うちからリンクさせていただいている、武器取引反対ネットワーク(NAJAT)代表の杉原浩司さんの「杉原こうじのブログ2」さんがウクライナ左派の「社会運動」が出した、トランプ米政権によるベネズエラ攻撃に対する声明を紹介されていましたので、孫引きでうちもご紹介します。
杉原さんは長年、日本と世界の武器取引に反対する平和運動を続けてこられた方。
それだけに、ロシアがウクライナに侵略戦争を開始した際に、欧米からウクライナへの軍事支援を是とするか否かについては非常に悩まれたようです。
トランプ大統領来日に反対する首相官邸前抗議運動でマイクアピールをされた杉原さん。
トランプ大統領と並んで情けないほど歓喜する高市早苗首相の「国辱」ものの姿。イスラエルのガザ・ジェノサイドに加担するトランプ大統領をノーベル平和賞に推薦するという高市氏の判断能力の欠如が日本で暮らす市民も戦争に追いやる危険性がある。
結局、うちと同じでクラスター爆弾など違法な武器の供給以外は認める立場に立たれたわけですが、そしたら「今こそ停戦を」一派の即時降伏派からはうちやジャーナリストの志葉玲さん と同じく
「徹底抗戦派」
と呼ばれる始末(苦笑)。
違うがな、ウクライナがロシアに抵抗し続けるか停戦するかは主権者であるウクライナ市民が決められるっていってるの!
と何回言っても、停戦真理教の連中は判ろうとしないので、杉原さんも大変だと思います。
「国際紛争処理の専門家」伊勢崎賢治東京外国語大学名誉教授とウクライナ戦争即時停戦派・西側からの軍事支援反対派がひどすぎる(表題を一部変更し本文も一部訂正あり)
さて、今回ご紹介するウクライナの左派運動組織体である「社会運動」(Sotsial'nyi Rukh) は、親露派のヤヌコビッチ大統領がマイダン革命で追放された2015年ころに設立された左翼政治グループで、もちろん労働者の権利を守るためにはゼレンスキー政権とも対決しています。
同組織は民主的社会主義やエコ社会主義を掲げ、キーウやクリヴォイ・ログ、ハルキウなどの都市を中心に活動しています。
この組織は労働運動、フェミニズム、反ファシズム、環境保護などの分野で左派・リベラルな活動を展開します。
そして、ウクライナの市民社会や抵抗運動を支援し、国際的な左翼ネットワークとも連携しています。
もちろん、ロシアの侵略に対してはウクライナ国民の抵抗を支持し、募金集めや物資輸送、連帯行動に参加し、ヨーロッパの左翼団体と協力しています。
そして、「社会運動」は戦争下で孤立しがちな左翼運動の中で、ロシアへの抵抗とウクライナの社会変革を両立させる立場を取ります。
プーチン大統領に国際刑事裁判所(ICC)が逮捕状を出したことにも「即時停戦」の邪魔になるからと反対したエセリベラルたちには、トランプ大統領に逮捕状を出せという資格がない。
トランプ大統領が国際刑事裁判所(ICC)に自分の戦犯訴追免除を要求し、応じなければ職員のみならずICCそのものにも制裁を科すと脅迫。
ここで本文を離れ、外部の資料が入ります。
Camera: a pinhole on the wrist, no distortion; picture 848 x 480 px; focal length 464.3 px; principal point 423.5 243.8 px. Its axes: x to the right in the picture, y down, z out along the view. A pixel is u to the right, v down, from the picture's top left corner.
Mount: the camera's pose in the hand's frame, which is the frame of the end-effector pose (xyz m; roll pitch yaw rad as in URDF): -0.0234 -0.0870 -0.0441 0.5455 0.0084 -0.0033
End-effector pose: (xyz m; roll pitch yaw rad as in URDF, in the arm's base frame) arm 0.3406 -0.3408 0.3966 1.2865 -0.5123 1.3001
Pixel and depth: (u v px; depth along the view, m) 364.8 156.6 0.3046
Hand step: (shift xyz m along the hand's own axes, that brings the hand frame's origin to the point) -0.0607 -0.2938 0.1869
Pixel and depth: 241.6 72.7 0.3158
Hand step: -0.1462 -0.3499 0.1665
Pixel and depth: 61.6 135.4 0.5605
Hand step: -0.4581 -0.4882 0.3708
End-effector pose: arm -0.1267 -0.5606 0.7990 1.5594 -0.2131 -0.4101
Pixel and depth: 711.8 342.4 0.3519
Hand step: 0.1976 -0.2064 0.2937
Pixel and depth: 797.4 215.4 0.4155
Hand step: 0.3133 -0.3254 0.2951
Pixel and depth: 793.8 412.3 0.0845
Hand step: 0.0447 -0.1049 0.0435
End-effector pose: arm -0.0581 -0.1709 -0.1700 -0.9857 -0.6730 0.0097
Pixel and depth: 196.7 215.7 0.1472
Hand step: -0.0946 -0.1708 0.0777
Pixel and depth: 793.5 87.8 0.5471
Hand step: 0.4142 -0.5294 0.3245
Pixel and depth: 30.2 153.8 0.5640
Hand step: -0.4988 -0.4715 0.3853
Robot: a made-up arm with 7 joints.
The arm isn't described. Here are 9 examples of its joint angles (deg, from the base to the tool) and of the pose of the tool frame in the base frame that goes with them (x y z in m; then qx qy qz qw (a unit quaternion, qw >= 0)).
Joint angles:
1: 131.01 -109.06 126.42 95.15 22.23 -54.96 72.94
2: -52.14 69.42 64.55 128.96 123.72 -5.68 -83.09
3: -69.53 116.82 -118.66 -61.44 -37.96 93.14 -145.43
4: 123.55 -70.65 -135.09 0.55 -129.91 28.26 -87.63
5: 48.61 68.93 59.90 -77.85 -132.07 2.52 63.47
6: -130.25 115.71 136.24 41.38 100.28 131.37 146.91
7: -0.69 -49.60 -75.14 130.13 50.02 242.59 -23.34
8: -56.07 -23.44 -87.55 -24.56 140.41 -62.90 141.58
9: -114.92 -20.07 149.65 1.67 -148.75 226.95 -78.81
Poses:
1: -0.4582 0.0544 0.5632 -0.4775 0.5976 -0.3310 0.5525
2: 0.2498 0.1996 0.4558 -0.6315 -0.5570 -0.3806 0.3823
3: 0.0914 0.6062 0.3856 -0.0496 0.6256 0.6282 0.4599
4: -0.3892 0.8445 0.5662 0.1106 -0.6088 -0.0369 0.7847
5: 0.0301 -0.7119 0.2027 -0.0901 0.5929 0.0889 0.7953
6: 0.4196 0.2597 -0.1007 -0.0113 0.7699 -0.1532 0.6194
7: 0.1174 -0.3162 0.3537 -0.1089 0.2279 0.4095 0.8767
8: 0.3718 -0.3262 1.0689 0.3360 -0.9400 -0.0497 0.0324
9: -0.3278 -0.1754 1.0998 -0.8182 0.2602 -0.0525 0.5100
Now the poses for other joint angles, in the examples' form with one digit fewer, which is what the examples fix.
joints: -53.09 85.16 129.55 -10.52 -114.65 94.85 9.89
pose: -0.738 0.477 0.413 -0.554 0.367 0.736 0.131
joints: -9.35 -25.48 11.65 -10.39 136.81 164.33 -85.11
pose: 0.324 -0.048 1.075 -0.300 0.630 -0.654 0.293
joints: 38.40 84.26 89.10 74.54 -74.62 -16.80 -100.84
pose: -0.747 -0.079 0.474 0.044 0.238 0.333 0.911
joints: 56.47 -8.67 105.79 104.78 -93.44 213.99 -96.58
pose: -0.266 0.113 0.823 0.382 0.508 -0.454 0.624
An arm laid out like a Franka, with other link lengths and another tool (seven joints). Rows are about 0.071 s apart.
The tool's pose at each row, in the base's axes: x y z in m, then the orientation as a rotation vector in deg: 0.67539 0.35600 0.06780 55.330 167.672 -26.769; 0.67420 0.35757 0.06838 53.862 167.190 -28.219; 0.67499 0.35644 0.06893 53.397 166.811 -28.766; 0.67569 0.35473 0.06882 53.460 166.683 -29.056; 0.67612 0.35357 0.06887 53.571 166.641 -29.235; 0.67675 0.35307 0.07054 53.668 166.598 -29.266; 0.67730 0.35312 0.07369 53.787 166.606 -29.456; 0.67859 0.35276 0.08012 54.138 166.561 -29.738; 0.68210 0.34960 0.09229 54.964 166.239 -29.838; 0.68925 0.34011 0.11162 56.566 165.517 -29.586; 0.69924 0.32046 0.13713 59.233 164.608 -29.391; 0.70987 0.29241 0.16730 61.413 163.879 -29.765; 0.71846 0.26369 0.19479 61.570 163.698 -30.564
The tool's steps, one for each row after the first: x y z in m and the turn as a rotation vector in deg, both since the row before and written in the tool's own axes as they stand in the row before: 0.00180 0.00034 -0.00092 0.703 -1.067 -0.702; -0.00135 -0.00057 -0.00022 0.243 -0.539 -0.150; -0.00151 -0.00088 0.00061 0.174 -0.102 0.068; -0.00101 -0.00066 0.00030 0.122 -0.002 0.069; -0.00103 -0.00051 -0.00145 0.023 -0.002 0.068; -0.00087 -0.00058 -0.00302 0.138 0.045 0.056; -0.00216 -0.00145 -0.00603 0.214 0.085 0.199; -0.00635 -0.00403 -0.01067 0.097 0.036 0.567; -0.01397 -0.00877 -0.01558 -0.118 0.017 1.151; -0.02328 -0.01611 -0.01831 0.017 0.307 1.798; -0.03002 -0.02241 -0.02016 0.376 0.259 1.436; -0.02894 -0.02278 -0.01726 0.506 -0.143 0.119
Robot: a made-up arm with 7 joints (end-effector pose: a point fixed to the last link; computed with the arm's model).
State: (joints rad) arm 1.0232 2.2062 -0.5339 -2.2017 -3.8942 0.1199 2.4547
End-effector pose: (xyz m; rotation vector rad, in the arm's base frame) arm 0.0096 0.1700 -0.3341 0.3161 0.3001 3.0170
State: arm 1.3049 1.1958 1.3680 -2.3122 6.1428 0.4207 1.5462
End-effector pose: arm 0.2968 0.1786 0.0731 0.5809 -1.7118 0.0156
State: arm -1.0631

今後もガザ、ベネズエラなどで戦争犯罪を犯す気満々だ。
杉田さんによると
『私も呼びかけ人の一人となっている「ウクライナ民衆連帯募金」がつながりを作ってきたウクライナ左派の「社会運動」(ソツィアルニィ・ルフ)による声明です。
極めて的確かつ重要な内容だと思いますのでご紹介します(翻訳はウクライナ民衆連帯募金)。』
とのことです。
ではさっそくお読みください。
トランプ大統領がベネズエラを国際法に反して攻撃し、マドゥロ大統領夫妻を拉致して拘束した目的はベネズエラの原油利権だ。トランプ大統領「我々は世界最大規模の米国の巨大石油会社を派遣し、それによって国のための利益を獲得していく」。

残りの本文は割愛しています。